Hadoop cluster on own server

Hi all!

I need advice about organizing a cluster and a server for it.
My organization cannot host information on third-party servers or rent their capacity, so there was a need to build my own server under Apache Spark.

I read the instructions, but still didn’t really understand how everything works. (https://docs.knime.com/2018-12/bigdata_spark_installation_guide/bigdata_spark_installation_guide.pdf)

I would like to connect using KNIME Extension for Apache Spark to own spark cluster. What do I need to do to create an Apache Livy service?

Hi @greatvarona,

You can try Cloudera, that contains everything like HDFS, Spark and Livy already, but requires a license after some testing time: CDP Private Cloud - Trial Product Download | Cloudera

If you like to install all this stuff by yourself, here is a getting started guide: Livy - Getting Started
But be prepared, that the last official Livy release was some time ago, and you might need to build a new version by yourself.

Not sure if there are other open-source distributions.

Cheers,
Sascha

3 Likes

Sascha,
Thanks for your response!

Hi @sascha.wolke,

We installed Hadoop, Spark and Livy on the server. What’s next?
Do I need to create a Databricks cluster?

How can I connect to this server through node “Create databricks environment”?

Hi @greatvarona,

You can use your own cluster with Haddop/Spark/Livy or a Databricks cluster that provides everything you need. Depending on this, you need the Create Spark Context (Livy) or the Create Databricks Environment node.

Cheers,
Sascha

2 Likes

@sascha.wolke Hello!

Can you help with it?

We are trying install Spark - Pre-built for Apache Hadoop 3.2 and later (with Scala 2.13)

But we got error:
ERROR Create Spark Context (Livy) 3:3 Execute failed: scala.Serializable (java.lang.ClassNotFoundException) (Exception)

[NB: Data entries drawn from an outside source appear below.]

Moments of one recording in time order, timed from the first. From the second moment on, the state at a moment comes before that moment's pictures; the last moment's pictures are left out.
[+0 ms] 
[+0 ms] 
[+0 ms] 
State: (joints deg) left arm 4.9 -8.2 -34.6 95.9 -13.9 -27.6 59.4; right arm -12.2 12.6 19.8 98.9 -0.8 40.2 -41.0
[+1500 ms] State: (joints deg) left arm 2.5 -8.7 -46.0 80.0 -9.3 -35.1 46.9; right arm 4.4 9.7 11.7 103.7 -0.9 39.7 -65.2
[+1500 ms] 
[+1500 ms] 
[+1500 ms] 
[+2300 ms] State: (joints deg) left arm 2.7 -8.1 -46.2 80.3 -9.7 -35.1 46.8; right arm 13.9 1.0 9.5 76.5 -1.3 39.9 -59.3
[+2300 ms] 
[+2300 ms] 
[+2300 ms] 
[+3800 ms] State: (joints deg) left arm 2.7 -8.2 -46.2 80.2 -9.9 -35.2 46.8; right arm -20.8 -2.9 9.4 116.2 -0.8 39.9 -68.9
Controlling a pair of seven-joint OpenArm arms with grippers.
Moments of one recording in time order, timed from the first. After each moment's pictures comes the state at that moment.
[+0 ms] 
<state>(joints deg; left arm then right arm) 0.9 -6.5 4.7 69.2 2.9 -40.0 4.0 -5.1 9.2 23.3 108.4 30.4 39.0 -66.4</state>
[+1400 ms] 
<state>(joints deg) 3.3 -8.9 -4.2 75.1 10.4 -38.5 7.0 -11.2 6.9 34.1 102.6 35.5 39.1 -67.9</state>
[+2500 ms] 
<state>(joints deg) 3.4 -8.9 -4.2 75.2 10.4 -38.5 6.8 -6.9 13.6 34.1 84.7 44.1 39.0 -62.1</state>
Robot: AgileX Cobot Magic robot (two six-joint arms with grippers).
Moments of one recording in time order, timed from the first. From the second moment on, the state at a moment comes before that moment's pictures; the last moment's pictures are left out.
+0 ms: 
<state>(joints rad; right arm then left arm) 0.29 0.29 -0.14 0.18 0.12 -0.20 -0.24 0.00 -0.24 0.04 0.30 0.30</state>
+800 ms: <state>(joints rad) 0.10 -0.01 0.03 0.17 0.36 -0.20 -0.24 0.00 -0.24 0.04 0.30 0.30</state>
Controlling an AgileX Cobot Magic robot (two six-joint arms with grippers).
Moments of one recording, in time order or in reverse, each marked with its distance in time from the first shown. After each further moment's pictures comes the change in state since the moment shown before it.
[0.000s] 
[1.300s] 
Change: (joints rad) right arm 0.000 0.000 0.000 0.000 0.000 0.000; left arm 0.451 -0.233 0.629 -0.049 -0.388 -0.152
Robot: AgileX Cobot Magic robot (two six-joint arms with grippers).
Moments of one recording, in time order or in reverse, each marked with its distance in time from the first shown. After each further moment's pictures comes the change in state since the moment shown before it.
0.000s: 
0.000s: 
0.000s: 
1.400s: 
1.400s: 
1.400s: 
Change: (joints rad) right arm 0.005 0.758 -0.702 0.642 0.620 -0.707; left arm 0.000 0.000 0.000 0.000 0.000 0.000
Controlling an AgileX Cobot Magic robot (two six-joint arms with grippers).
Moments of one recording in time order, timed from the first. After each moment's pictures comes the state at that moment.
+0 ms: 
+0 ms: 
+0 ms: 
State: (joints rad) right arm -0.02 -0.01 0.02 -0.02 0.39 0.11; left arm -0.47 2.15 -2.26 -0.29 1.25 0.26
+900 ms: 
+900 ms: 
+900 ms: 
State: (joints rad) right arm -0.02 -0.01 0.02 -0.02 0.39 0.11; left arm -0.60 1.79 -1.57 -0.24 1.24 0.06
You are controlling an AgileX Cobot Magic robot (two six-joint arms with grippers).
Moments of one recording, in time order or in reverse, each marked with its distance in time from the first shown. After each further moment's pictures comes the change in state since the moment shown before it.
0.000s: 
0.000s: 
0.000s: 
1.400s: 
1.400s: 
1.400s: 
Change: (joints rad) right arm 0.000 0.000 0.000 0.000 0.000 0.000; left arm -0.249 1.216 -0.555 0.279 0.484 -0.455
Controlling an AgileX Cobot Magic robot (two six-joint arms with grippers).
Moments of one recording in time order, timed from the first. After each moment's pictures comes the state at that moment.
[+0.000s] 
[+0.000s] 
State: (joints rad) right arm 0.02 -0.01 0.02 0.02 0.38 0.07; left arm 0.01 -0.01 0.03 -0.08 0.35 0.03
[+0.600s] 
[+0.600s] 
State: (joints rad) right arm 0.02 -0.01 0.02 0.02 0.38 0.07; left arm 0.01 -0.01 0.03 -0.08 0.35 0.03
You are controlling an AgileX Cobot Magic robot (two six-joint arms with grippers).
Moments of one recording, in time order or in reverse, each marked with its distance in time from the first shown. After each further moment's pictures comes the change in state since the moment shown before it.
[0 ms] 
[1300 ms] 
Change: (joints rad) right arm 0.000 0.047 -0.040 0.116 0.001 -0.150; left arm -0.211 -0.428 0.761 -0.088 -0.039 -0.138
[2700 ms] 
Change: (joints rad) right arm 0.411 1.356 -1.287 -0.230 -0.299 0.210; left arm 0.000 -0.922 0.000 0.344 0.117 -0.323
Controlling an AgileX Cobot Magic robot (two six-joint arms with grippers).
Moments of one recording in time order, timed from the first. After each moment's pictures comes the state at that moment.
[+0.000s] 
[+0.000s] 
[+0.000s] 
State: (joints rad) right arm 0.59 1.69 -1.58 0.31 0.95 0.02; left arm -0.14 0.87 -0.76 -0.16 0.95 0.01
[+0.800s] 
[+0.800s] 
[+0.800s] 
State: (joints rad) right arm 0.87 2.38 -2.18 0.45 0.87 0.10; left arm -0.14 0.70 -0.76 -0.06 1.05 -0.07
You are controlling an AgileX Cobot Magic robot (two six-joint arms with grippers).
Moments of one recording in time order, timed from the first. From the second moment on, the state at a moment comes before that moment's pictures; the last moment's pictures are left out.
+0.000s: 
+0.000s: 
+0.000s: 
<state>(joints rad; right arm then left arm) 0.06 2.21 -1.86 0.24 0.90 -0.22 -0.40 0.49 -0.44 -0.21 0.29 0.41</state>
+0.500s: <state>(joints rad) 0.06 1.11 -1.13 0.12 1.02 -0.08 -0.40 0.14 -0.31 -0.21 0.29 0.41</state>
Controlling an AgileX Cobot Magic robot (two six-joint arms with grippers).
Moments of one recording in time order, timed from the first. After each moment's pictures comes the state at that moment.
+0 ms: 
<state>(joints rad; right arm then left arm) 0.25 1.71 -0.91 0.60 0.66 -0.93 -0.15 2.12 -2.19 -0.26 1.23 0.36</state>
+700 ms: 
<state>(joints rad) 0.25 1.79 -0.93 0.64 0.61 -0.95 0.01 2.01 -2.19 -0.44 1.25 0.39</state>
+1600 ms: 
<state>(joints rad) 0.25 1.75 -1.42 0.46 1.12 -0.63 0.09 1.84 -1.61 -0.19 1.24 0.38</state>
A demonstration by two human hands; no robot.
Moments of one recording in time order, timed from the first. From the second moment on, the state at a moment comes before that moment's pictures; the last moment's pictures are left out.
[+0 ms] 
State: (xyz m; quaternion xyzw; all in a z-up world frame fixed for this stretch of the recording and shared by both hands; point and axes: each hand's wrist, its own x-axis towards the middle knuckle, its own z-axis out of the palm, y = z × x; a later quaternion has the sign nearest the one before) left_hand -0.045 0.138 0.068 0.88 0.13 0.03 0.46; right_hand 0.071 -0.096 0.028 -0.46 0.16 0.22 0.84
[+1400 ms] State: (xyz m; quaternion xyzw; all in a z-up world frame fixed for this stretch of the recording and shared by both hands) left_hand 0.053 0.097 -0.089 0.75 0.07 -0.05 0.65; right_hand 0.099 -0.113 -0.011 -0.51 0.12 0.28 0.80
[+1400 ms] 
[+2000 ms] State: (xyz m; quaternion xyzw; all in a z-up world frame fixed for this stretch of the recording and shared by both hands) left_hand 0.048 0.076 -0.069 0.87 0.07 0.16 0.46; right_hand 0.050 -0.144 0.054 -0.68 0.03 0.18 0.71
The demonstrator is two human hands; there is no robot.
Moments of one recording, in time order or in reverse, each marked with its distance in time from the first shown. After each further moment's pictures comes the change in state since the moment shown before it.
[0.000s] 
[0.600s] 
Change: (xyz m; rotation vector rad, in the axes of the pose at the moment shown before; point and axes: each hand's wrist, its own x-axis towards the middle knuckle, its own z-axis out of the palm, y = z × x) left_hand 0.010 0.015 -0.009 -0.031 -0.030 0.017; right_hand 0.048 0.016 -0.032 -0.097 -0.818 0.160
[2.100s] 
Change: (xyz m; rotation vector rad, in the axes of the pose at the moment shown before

And trying install Spark - Pre-built for Apache Hadoop 3.2 and later, but got another error:
ERROR Create Spark Context (Livy) 3:3 Execute failed: scala.Function0$class (java.lang.ClassNotFoundException) (Exception)

What we should to do for correct work of cluster?

Hi @greatvarona,

Can you try the Version with Scala 2.12? (this is the one at the top without the scala version, in your screenshot)

Cheers

@sascha.wolke
Hello!
Can you help me with versions of Hadoop, Livy and Scala for Apache Spark 3.2?

Hi @greatvarona,

At the download page of Apache Spark, select Spark release 3.2.4, and at the package type the first one (Pre-built for Apache Hadoop 3.2 and later).

Not sure about Livy, you might need to compile the current master using the -Pspark3 and -Pscala-2.12 flags: GitHub - apache/incubator-livy: Apache Livy is an open source REST interface for interacting with Apache Spark from anywhere.

Cheers,
Sascha

1 Like

This topic was automatically closed 90 days after the last reply. New replies are no longer allowed.